Ph.D
Group : Parallel Systems
Méthodes de génération automatique de code appliquées à l’algèbre linéaire numérique dans le calcul haute performance
Starts on 01/10/2013
Advisor : BABOULIN, Marc
Funding : Contrat doctoral uniquement recherche
Affiliation : Université Paris-Saclay
Laboratory : LRI PARSYS
Defended on 26/09/2016, committee :
Directeur de thèse
Marc Baboulin, Professeur, Univ. Paris-Sud, Orsay
Co-encadrant de thèse
Joël Falcou, Maître de Conférences, Univ. Paris-Sud,
Rapporteurs
-Paolo Bientinesi, Professeur, Aachen University, Aachen, Germany
-David Hill, Professeur, Univ. Blaise Pascal, Clermont-Ferrand
Examinateurs
-Frédéric Magoulès, Professeur, Ecole Centrale Paris
-Emmanuel Chailloux, Professeur, Université Pierre et Marie Curie
Research activities :
Abstract :
Parallelism in today’s computer architectures is ubiquitous whether it be in supercomputers, workstations or on portable devices such as smartphones. Exploiting efficiently these systems for a specific application requires a multidisciplinary effort that concerns Domain Specific Languages (DSL), code generation and optimization techniques as well as application-specific numerical algorithms.
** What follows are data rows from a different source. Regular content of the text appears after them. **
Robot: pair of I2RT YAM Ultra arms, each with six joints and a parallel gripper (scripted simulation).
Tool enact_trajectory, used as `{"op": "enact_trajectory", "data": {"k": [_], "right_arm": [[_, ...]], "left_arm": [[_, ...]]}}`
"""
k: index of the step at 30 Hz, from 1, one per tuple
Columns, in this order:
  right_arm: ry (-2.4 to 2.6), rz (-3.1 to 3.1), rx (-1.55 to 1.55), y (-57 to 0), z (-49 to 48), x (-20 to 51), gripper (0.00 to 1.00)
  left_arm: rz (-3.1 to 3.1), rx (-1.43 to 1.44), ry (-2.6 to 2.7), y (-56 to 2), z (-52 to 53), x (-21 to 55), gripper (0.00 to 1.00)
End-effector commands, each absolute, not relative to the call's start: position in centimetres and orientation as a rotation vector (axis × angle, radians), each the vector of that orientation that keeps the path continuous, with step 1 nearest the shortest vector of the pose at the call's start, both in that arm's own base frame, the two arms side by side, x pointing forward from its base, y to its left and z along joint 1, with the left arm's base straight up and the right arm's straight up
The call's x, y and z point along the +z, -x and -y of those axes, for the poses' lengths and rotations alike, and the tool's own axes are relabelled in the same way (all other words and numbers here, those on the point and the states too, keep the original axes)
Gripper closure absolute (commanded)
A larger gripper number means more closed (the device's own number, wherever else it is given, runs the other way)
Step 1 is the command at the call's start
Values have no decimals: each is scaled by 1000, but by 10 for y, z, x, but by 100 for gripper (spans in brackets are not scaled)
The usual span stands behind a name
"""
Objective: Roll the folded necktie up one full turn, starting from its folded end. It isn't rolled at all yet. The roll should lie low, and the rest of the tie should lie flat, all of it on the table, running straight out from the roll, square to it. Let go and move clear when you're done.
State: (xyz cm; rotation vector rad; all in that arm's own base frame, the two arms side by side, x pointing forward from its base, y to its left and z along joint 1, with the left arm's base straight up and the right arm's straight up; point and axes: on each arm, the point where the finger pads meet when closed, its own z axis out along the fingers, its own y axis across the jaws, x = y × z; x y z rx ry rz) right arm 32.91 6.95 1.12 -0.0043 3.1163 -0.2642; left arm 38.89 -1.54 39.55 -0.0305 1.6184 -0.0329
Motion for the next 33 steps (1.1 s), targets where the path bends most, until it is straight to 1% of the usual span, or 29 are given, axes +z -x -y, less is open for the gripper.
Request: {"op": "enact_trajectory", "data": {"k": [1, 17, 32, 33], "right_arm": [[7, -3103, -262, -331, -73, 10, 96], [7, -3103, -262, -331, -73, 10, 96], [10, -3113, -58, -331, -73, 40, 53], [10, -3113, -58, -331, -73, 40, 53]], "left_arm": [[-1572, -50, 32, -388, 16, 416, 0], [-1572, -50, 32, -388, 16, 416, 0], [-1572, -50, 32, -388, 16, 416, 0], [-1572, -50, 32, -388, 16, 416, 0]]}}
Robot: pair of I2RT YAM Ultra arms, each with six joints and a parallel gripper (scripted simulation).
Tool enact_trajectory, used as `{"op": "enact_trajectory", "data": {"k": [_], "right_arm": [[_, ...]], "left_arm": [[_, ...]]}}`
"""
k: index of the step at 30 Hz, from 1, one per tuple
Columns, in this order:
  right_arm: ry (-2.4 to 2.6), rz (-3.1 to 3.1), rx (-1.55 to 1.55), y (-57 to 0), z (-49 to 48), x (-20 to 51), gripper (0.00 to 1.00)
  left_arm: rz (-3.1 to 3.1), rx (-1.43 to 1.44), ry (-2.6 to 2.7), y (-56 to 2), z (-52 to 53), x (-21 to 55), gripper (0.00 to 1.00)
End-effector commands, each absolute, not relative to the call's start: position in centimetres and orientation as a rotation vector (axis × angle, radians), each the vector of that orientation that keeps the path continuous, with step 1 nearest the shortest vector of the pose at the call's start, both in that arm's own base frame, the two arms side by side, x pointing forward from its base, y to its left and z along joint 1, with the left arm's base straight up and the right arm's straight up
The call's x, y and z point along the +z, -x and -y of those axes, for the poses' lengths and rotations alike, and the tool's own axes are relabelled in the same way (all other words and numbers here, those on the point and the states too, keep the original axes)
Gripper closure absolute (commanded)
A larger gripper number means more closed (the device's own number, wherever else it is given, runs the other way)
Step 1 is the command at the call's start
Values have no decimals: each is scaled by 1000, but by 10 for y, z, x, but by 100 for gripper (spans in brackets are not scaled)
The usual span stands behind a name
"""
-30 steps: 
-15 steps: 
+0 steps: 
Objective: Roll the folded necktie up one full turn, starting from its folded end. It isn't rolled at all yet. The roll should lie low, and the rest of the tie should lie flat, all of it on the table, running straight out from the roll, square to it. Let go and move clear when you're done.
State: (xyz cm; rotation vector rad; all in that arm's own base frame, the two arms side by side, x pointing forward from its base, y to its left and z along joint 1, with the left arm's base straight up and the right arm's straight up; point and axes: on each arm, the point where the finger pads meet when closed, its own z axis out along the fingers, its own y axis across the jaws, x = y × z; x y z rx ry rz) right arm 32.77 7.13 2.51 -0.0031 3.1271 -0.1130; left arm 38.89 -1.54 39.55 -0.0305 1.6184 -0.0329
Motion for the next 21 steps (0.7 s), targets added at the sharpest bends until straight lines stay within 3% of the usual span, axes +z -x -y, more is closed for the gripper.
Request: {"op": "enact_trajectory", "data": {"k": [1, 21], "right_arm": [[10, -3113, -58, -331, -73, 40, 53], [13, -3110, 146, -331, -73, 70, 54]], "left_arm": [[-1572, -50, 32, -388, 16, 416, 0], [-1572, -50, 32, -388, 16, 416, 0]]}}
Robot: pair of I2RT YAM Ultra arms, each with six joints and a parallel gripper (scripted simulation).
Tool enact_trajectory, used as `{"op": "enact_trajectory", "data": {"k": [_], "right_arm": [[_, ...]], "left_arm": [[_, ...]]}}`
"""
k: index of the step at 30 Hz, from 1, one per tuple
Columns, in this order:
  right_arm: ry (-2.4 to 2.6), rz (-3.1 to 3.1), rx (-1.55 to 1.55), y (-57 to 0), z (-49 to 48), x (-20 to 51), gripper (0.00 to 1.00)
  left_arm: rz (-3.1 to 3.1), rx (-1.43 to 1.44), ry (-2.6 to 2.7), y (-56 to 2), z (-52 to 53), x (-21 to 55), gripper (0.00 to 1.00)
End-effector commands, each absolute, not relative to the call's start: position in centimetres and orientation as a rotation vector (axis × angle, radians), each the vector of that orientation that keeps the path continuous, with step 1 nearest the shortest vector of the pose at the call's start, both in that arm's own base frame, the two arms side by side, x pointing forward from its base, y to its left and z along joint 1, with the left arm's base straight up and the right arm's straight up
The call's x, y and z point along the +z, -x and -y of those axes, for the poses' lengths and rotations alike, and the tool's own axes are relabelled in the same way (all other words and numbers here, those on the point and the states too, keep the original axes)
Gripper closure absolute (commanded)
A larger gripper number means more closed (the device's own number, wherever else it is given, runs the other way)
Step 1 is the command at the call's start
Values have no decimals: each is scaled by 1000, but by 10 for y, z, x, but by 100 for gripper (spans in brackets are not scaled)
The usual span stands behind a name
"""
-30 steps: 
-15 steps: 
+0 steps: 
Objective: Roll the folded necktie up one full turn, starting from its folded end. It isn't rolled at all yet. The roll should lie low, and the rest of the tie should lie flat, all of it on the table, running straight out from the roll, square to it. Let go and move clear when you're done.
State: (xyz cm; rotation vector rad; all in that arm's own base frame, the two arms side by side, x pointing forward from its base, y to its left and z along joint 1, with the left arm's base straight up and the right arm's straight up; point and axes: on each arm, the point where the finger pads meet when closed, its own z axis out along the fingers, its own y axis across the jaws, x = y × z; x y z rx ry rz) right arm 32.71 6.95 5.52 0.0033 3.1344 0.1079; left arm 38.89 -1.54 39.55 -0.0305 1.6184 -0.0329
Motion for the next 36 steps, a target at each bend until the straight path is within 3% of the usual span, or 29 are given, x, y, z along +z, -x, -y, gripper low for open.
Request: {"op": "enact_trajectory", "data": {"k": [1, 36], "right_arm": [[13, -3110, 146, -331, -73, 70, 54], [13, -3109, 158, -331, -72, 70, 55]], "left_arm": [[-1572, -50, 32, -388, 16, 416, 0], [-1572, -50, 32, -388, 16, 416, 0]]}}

In this PhD thesis, we present a method of high level programming that takes into account the features of heterogeneous architectures and the properties of matrices to build a generic dense linear algebra solver. As GPUs have become an asset in high performance computing, incorporating their use in general solvers is an important issue.
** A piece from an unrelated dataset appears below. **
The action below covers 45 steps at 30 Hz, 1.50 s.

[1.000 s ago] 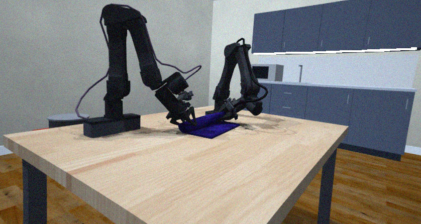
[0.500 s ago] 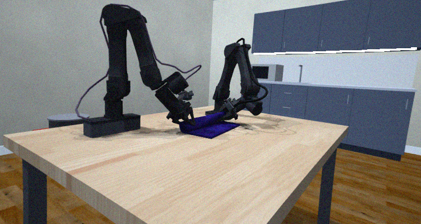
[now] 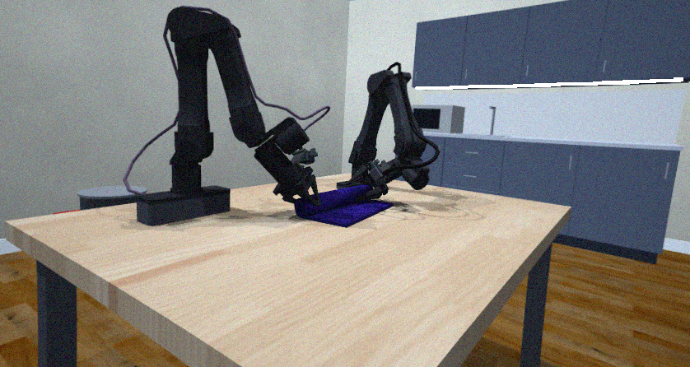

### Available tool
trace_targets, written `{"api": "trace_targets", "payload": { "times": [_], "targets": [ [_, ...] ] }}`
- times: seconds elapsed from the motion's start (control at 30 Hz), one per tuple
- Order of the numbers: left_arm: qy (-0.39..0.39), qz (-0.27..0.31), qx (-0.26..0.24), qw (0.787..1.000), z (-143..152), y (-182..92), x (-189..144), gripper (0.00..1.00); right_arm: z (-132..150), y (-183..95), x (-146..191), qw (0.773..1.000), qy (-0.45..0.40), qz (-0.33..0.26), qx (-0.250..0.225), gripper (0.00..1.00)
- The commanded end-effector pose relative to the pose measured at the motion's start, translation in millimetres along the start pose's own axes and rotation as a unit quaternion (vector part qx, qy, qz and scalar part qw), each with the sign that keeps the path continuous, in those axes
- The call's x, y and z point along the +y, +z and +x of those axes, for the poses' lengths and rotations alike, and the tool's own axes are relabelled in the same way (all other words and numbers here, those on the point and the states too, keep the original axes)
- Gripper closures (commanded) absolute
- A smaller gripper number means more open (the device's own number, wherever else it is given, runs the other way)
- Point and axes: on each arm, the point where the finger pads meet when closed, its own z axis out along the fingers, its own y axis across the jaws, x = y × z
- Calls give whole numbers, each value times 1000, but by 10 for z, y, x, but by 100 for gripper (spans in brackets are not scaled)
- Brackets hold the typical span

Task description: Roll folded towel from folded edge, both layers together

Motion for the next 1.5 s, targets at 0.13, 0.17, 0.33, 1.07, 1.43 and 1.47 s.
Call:
{"api": "trace_targets", "payload": {
  "times": [0.13, 0.17, 0.33, 1.07, 1.43, 1.47],
  "targets": [
    [27, -23, 5, 999, -65, -66, 67, 27, -51, 20, -30, 1000, 2, 0, -6, 64],
    [27, -23, 5, 999, -68, -69, 62, 23, -51, 20, -30, 1000, 2, 0, -6, 64],
    [27, -23, 5, 999, -71, -124, 56, 15, -52, 19, -31, 1000, 5, -4, -6, 64],
    [50, -50, 6, 998, -87, -744, 6, 13, -79, -14, -46, 975, 142, -169, -6, 64],
    [166, -190, 7, 968, -138, -601, -99, 9, -96, -35, -57, 935, 228, -273, -6, 64],
    [181, -208, 7, 961, -145, -581, -114, 9, -98, -38, -58, 929, 237, -283, -6, 64]
  ]
}}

We extend our approach to a new multistage programming model that alleviates the interoperability problems between the CPU and GPU programming models.
Our multistage approach is used to automatically generate GPU code for CPU-based
element-wise expressions and parallel skeletons while allowing for type-safe program generation.
Finally, we investigate how to apply high level programming techniques to batched
computations and tensor contractions. We first explain how to design a simple data container
using modern C++-14 programming techniques. Then, we study the issues around batched
computations, memory locality and code vectorization to implement a highly optimized
matrix-matrix product for small sizes using SIMD instructions.